Exactly twelve years ago last week a cease-fire was declared in the Persian Gulf War.
The campaign was hailed as a glorious victory yet, with a second campaign against Iraq looming just over the horizon, there is a lingering, vague feeling that the Gulf War was not nearly as successful as we have been led to believe.
Could there be another version to the first conflict with Saddam?
Back in 1991 the first Bush administration maintained that Iraq’s army had been quickly expelled from Kuwait, that the elite Republican Guard had been rendered “combat ineffective,” and that tens of thousands of lesser troops had simply given up.
Night after night we witnessed television footage of enemy command posts being zapped by laser-guided missiles, modern bridges being pulverized seemingly at will, and hundreds of Iraqi tanks burning in the desert.
But what were we not told? What were we not shown?
Absent from the Pentagon‘s glowing reports was the fact that Iraqi command sites had been emptied long before the war started, that the downed bridges were of limited relevance to the war effort (as ready-made pontoon versions were available), and that most of the destroyed tanks were third-rate, surplus models Iraq had little use for.
Most critically, our military brass failed to make clear that the Pentagon war plan called for Iraqi forces to be expelled from Kuwait only after the 120,000-strong Republican Guards had been destroyed as a fighting force.
As for the 80,000 Iraqi troops we saw eagerly surrendering, practically all were fourth-rate conscripts who were simply handed a rifle and told to sit in a ditch and wait. As he did repeatedly in his long war with Iran, Iraq’s wily President deliberately placed these “throw-away” divisions on the front lines so to bring our ground advance to a near standstill.
In the meantime, most of the Guard detachments packed up, headed north across the Euphrates River (using those pontoon bridges) and were safely out of reach by the time of the February 28 cease-fire. For most of us following the war back home, these crucial details were withheld, garbled, or downplayed by our leadership, leaving us with what appeared to be a shining example of American military superiority. But for those who watched closely there were tiny clues about the true nature of events.
In the second week of February, 1991, then Secretary of Defense Dick Cheney appeared on CNN’s Evans and Novak, offering a lengthy interview about the events of the war. Co-host Rowland Evans took note of the secretary’s sullen mood and, after Cheney left the studio, commented, “I’ve never seen him (Cheney) look so morose.” A few days later, at a dinner held in his honor, then Chairman of the Joint Chiefs Colin Powell could barely bring himself to rise when given a standing ovation by Republican supporters. After smiling politely to all, the general nearly collapsed back in his chair as the audience continued offering praise for his wartime efforts.
President George H. Bush himself, at a press conference a day after the cease-fire, was questioned as to why, in that moment of complete triumph, he looked “so downcast” while back in Saudi Arabia General Norman Schwarzkopf was reportedly suffering from post-war depression.

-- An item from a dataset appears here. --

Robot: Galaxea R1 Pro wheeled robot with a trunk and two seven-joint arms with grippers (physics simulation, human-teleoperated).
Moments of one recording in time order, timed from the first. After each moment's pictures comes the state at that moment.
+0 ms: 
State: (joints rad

In the next few months, while Americans were distracted by the victory celebrations, the raw data started trickling in. Anthony Cordesman, respected defense analyst for the Center for Strategic Studies, returned from his post-war inspection of the Kuwaiti battlefield, saying, “My discussions with theater commanders and officers in the allied forces raise questions about the extent to which many believe in the official battle damage assessments” (Armed Forces Journal, 6/91, p. 68).
Then in 1992, Brassey’s, a well known military research organization from the United Kingdom, published their semi-annual report on world-wide military capabilities. “Fresh information,” they said, “has allowed a reassessment of Iraqi divisions.” The Republican Guards still totaled exactly eight robust divisions while Iraq’s greater army remained at its prewar high of nearly one million men.
Four years later Jane’s, another highly respected defense think-tank, gave confirmation to Brassey’s assessment on the Guards, saying, “Very few of the elite Republican Guard forces were affected by the Storm.” It was also ascertained that Iraq was now in possession of several advanced weapon systems stolen from Kuwait including British tanks, Russian Infantry Fighting Vehicles and American-made Stinger, Hawk, and TOW missiles. It should be assumed that all of these arms have long since been integrated into the Guard’s arsenal, making them an even more potent force.
In sum, the Gulf War should rightly be seen as a major strategic setback for the United States. Not only had we failed to destroy Iraq’s main offensive ground capability, but the enemy’s air-force, its air defense, its short and long-range missiles, its weapons of mass destruction, and, most importantly of all, its presiding regime came out of the war intact, unbeaten, and more emboldened than ever.
With the Pentagon gearing up to launch a second campaign to destroy Iraq’s military and leadership, Americans everywhere should consider the strong likelihood that we undertake this repeat effort largely due to the failure we suffered twelve years ago.
More importantly, that failure should put everyone on notice not to expect an easy road ahead in another contest with Iraq and Saddam.